Using the listing below, copy exactly the lines from the one containing "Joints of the" to the one containing "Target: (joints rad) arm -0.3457", both lines included, and no others.

Available data below:

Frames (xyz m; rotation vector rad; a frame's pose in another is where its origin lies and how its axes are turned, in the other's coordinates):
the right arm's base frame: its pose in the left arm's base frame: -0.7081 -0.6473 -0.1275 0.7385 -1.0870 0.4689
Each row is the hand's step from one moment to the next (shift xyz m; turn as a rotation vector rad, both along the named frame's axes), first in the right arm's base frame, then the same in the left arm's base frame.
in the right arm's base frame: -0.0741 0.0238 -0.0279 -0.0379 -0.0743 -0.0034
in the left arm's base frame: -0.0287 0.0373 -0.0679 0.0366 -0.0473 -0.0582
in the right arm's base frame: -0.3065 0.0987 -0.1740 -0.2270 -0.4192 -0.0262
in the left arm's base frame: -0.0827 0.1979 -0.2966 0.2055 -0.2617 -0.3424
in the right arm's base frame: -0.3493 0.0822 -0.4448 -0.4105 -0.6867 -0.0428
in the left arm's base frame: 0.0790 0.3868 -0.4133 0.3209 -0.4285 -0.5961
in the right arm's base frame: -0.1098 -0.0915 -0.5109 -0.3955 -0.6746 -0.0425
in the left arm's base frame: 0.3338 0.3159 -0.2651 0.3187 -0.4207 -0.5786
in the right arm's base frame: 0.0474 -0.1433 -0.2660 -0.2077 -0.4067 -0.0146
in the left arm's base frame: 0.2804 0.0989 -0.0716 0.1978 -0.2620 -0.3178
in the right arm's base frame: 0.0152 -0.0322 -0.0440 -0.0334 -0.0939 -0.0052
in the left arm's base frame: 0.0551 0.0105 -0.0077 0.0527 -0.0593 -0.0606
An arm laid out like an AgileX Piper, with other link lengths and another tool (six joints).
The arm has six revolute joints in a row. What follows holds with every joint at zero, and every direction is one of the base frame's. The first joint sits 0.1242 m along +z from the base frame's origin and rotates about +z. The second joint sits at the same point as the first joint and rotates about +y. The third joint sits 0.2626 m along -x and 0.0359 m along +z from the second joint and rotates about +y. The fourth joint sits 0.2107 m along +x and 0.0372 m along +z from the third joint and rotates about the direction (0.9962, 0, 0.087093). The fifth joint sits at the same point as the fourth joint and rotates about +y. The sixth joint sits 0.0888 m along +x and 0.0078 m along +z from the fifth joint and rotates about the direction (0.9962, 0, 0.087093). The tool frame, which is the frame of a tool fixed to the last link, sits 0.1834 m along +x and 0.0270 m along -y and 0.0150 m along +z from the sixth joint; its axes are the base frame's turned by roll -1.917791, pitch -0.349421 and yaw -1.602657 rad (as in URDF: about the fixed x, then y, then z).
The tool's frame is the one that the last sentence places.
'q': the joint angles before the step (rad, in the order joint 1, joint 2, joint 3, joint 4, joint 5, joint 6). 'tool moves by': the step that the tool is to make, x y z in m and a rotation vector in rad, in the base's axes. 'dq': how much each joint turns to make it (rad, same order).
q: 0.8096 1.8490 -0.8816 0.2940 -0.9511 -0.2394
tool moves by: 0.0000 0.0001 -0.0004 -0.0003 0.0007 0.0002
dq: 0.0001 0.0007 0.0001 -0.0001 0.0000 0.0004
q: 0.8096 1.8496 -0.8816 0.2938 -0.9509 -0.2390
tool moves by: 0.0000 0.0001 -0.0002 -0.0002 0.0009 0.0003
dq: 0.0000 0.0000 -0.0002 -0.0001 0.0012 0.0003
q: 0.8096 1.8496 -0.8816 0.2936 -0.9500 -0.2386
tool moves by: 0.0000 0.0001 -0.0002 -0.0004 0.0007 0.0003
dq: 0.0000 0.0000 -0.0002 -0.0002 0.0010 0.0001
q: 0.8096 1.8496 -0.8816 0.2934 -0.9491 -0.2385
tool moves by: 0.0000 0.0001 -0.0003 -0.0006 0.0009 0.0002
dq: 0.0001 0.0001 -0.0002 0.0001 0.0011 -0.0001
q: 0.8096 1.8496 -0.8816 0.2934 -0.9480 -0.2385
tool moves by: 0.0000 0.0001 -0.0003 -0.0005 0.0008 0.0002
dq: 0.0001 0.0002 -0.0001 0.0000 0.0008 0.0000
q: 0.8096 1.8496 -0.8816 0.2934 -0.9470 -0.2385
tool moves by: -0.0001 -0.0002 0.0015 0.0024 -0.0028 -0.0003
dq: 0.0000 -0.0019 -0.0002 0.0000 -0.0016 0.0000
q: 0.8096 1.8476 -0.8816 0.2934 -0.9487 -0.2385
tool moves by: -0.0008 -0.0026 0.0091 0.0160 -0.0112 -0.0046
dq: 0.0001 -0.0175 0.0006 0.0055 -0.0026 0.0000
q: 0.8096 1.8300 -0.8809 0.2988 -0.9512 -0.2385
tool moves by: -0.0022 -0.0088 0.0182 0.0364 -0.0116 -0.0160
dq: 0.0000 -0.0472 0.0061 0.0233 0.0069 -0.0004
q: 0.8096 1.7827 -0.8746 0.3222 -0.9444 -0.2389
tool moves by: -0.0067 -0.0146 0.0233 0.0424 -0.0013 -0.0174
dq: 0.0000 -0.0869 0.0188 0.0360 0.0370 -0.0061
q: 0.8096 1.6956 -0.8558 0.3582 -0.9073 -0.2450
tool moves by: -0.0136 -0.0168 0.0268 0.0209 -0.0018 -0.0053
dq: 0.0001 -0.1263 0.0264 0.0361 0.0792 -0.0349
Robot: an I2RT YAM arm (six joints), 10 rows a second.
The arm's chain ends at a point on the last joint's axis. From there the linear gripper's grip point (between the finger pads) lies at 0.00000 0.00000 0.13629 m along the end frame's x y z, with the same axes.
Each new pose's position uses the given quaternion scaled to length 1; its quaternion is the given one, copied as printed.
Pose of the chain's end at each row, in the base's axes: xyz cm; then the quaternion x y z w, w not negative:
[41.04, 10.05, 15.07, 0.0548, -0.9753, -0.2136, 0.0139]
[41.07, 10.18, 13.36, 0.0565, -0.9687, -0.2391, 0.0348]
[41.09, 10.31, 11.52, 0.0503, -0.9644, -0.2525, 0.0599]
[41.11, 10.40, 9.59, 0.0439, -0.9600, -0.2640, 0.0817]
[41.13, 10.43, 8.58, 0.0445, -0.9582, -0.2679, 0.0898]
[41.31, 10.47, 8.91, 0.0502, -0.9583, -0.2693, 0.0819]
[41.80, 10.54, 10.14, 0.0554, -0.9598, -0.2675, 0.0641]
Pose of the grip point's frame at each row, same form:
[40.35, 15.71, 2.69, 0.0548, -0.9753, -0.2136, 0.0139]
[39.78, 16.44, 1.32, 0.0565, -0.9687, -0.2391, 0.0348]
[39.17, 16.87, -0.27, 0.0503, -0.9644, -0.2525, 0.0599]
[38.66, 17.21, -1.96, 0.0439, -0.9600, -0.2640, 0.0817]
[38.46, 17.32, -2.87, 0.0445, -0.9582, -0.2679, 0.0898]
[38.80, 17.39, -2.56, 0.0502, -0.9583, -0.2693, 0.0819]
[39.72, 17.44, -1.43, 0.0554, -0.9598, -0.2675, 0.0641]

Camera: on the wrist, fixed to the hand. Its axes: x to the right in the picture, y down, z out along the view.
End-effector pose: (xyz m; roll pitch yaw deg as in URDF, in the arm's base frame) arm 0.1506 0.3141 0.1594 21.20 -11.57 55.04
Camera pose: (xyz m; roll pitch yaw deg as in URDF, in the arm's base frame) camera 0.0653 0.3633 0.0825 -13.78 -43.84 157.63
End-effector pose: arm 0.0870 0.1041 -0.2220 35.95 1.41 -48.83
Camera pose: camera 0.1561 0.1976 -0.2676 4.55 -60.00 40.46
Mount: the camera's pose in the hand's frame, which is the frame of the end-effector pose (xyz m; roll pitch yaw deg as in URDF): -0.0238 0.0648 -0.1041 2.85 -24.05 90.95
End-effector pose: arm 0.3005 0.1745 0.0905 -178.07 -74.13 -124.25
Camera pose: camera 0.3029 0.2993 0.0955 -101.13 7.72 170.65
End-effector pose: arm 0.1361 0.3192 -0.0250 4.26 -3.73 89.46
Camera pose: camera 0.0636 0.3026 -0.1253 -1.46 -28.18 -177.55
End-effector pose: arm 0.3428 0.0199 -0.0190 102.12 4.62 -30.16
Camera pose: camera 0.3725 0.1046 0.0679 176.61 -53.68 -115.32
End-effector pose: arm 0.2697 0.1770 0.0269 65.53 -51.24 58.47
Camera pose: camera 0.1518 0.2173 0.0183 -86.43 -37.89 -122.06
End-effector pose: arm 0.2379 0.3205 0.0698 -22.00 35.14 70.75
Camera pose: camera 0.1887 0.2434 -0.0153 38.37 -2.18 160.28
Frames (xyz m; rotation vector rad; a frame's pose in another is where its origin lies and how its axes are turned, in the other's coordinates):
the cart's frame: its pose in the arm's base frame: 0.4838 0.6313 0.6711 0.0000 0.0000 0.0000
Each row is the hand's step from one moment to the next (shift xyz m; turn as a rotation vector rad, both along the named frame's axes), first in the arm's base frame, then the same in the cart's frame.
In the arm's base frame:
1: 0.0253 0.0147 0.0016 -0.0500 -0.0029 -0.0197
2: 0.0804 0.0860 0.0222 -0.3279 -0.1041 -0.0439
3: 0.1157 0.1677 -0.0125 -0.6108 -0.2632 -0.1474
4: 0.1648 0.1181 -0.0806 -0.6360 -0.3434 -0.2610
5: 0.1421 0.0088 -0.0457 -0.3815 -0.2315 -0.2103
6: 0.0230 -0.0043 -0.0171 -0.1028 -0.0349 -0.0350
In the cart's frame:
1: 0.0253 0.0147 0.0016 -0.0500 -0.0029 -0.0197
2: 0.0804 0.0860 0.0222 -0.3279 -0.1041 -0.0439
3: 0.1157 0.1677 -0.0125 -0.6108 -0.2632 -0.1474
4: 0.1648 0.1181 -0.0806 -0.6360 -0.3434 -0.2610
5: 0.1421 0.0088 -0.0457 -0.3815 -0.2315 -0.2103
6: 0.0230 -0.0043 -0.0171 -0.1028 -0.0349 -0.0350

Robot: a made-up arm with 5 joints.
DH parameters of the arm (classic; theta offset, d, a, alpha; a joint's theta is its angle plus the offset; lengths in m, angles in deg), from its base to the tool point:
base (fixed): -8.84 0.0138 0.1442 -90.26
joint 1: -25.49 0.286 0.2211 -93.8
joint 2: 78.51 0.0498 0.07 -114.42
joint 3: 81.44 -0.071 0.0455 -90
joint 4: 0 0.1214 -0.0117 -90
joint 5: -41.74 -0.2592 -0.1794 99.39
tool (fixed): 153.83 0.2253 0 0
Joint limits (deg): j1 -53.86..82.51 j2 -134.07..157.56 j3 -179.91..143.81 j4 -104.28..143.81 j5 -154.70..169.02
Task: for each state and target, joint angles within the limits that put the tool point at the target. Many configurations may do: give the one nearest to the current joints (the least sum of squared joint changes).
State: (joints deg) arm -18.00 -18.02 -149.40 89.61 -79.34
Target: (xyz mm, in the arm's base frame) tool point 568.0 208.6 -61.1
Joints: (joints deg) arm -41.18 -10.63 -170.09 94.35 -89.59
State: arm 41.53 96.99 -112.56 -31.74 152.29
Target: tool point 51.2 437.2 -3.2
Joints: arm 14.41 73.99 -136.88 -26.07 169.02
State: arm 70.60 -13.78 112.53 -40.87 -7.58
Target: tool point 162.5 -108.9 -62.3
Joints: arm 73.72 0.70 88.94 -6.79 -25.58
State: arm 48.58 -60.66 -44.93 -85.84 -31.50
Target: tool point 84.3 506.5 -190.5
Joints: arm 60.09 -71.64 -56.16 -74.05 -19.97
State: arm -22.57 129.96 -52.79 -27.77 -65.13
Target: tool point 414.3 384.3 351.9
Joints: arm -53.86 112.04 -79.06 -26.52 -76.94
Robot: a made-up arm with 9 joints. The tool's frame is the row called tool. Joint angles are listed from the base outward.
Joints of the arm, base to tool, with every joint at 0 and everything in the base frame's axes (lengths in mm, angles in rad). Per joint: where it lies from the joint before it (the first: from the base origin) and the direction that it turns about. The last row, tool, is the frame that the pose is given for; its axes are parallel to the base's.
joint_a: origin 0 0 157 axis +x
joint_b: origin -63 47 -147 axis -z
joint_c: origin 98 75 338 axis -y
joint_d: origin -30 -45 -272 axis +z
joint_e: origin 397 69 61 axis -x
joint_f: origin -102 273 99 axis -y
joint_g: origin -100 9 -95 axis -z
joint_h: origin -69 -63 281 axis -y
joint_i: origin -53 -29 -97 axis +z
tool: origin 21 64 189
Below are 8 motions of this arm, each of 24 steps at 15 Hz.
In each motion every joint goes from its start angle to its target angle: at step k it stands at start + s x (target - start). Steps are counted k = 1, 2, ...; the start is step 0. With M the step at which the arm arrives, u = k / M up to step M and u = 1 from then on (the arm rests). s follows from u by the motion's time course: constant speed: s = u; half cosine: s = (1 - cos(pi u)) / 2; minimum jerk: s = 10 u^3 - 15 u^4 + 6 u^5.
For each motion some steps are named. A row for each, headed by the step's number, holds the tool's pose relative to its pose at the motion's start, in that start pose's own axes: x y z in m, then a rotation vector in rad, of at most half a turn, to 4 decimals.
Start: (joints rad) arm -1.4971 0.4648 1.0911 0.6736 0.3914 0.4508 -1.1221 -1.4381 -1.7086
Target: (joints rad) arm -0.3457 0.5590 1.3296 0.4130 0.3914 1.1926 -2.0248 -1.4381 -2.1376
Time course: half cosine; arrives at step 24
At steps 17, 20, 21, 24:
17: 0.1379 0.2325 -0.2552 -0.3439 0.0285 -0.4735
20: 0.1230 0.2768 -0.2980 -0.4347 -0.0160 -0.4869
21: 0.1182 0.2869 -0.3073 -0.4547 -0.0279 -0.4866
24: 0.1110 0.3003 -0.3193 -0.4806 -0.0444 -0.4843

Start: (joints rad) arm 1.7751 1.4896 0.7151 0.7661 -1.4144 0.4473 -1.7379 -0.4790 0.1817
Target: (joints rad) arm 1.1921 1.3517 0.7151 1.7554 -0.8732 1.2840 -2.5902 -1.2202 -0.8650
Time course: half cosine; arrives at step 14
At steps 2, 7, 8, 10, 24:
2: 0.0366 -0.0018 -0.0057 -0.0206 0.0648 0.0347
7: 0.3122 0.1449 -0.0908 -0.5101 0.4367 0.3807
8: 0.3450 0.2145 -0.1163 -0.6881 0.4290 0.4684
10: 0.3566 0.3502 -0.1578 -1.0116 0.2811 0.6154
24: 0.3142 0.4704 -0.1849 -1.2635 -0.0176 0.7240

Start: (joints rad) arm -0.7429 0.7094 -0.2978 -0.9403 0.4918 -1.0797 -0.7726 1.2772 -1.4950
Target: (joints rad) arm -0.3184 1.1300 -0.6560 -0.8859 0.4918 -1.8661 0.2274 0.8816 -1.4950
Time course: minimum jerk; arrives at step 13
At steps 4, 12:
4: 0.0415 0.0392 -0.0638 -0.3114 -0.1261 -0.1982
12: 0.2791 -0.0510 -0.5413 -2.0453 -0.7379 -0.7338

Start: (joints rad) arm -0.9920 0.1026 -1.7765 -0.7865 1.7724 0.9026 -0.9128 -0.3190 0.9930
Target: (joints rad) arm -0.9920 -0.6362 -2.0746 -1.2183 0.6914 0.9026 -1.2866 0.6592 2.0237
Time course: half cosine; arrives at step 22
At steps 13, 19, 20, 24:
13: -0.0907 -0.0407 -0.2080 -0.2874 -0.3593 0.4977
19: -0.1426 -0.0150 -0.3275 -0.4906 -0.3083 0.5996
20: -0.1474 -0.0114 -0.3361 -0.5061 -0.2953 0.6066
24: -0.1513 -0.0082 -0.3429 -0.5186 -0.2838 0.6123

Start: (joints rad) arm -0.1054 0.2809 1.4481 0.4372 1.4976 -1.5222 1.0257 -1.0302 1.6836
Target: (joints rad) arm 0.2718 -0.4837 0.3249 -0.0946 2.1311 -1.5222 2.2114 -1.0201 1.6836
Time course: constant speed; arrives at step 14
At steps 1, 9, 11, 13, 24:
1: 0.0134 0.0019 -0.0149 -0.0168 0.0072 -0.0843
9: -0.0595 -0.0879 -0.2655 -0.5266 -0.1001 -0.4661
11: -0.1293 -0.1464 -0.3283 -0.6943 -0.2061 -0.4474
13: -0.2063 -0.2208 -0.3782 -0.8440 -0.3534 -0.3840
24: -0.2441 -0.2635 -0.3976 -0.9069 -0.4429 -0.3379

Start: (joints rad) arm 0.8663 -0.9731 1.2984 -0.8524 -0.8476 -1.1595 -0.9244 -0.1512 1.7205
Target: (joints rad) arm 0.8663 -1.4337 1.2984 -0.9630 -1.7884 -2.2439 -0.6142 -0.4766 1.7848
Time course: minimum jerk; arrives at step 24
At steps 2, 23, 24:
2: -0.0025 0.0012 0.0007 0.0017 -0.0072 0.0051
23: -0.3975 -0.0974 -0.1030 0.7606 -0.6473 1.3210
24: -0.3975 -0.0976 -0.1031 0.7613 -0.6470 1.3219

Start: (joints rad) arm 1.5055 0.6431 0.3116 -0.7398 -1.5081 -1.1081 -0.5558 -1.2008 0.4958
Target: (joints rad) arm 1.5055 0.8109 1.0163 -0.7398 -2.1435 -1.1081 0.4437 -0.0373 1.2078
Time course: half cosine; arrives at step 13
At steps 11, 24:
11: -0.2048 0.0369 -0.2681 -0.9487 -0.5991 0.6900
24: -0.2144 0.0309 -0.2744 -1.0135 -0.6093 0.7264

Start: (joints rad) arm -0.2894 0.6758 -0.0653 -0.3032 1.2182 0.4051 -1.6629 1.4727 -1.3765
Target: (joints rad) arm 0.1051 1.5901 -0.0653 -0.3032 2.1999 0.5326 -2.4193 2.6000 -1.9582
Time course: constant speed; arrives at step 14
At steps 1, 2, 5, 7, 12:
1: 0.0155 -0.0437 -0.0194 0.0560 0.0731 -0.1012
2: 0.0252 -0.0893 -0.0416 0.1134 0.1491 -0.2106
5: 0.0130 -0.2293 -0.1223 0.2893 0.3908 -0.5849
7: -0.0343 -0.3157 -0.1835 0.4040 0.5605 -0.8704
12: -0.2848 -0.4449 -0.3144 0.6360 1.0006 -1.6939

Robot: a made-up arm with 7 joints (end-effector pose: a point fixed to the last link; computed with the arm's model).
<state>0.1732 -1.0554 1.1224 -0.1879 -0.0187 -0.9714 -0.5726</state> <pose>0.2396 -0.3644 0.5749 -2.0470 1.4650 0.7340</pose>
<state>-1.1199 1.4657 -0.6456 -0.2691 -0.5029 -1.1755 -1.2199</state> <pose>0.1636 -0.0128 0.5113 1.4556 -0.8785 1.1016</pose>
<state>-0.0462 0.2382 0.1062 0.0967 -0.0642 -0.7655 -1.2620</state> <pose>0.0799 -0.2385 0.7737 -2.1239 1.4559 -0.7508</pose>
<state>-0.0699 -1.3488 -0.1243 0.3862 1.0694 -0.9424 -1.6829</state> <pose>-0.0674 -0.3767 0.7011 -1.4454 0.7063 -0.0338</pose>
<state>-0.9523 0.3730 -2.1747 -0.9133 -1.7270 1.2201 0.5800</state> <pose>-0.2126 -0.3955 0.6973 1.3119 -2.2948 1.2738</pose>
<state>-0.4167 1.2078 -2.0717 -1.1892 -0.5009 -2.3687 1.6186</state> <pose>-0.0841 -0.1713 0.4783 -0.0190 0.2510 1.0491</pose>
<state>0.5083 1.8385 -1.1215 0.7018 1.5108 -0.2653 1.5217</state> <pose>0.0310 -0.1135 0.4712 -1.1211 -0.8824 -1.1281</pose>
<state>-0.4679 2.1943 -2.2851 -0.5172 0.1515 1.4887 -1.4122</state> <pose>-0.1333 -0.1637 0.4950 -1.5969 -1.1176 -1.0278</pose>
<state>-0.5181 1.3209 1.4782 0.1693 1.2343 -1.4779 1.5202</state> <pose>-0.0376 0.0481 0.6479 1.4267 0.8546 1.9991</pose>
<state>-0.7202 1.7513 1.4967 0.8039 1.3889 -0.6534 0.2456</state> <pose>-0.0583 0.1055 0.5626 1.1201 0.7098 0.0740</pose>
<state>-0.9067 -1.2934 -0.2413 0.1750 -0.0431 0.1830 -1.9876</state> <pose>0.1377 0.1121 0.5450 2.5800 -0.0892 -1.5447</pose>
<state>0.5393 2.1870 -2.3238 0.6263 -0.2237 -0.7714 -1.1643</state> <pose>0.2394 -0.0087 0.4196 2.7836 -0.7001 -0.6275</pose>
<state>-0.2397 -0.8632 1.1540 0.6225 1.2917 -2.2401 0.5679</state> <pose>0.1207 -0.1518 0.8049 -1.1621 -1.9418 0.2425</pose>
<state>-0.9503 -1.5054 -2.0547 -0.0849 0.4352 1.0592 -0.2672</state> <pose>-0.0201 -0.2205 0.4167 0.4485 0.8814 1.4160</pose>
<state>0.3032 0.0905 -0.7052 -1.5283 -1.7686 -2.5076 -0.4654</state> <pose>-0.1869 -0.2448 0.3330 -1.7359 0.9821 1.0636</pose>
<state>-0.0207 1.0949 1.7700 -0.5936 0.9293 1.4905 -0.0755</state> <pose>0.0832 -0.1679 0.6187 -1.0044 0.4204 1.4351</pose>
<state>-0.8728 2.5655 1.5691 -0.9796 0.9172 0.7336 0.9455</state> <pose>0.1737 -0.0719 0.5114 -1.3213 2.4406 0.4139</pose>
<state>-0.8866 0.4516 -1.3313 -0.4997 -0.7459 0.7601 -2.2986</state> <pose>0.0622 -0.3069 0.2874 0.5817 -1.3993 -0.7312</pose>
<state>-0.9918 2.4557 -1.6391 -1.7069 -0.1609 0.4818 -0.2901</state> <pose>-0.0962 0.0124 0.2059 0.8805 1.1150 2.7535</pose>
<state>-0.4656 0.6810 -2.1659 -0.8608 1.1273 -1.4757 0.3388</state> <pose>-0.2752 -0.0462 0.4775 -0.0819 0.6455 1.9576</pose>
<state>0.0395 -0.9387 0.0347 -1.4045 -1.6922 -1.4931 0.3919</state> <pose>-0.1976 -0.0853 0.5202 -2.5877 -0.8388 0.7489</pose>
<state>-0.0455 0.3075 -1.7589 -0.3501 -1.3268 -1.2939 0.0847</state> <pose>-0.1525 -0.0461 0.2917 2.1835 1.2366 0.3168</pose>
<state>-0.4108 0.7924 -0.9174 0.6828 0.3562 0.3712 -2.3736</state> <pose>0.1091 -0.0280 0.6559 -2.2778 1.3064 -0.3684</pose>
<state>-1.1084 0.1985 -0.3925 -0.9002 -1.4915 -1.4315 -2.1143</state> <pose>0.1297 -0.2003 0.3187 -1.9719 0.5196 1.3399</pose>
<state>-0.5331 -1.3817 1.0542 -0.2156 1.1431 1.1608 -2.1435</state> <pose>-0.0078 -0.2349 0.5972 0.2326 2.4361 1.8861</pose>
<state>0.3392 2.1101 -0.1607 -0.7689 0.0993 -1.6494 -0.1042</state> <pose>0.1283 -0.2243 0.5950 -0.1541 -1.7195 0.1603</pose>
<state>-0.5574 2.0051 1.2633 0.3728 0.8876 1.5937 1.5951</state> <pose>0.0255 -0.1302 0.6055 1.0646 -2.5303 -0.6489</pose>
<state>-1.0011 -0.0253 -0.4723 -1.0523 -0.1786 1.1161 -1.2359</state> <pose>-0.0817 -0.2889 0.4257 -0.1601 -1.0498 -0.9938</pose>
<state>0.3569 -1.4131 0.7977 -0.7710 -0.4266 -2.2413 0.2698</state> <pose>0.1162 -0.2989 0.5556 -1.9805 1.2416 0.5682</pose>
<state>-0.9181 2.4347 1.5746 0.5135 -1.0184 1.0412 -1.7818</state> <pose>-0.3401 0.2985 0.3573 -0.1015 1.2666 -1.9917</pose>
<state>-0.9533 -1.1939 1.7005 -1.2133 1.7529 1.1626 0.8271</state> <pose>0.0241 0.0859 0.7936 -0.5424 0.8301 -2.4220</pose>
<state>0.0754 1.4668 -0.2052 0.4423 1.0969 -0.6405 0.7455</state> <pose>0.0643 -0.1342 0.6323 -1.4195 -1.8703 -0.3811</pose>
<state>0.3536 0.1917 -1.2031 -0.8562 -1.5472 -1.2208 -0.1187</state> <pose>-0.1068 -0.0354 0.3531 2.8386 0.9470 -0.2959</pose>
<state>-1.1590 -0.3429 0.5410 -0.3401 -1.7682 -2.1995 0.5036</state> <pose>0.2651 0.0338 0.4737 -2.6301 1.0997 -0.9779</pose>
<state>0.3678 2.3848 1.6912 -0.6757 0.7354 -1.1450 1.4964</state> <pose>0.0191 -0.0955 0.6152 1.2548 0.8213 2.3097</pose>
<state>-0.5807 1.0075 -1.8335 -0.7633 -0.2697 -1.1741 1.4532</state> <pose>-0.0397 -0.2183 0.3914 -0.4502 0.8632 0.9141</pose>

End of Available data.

• Written response:
Joints of the arm, base to tool, with every joint at 0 and everything in the base frame's axes (lengths in mm, angles in rad). Per joint: where it lies from the joint before it (the first: from the base origin) and the direction that it turns about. The last row, tool, is the frame that the pose is given for; its axes are parallel to the base's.
joint_a: origin 0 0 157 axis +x
joint_b: origin -63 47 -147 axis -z
joint_c: origin 98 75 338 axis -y
joint_d: origin -30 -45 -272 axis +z
joint_e: origin 397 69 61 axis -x
joint_f: origin -102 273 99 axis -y
joint_g: origin -100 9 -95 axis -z
joint_h: origin -69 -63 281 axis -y
joint_i: origin -53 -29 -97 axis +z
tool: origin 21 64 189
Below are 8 motions of this arm, each of 24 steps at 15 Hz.
In each motion every joint goes from its start angle to its target angle: at step k it stands at start + s x (target - start). Steps are counted k = 1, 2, ...; the start is step 0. With M the step at which the arm arrives, u = k / M up to step M and u = 1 from then on (the arm rests). s follows from u by the motion's time course: constant speed: s = u; half cosine: s = (1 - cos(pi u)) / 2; minimum jerk: s = 10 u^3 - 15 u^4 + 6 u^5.
For each motion some steps are named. A row for each, headed by the step's number, holds the tool's pose relative to its pose at the motion's start, in that start pose's own axes: x y z in m, then a rotation vector in rad, of at most half a turn, to 4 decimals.
Start: (joints rad) arm -1.4971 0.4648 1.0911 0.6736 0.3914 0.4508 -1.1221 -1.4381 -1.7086
Target: (joints rad) arm -0.3457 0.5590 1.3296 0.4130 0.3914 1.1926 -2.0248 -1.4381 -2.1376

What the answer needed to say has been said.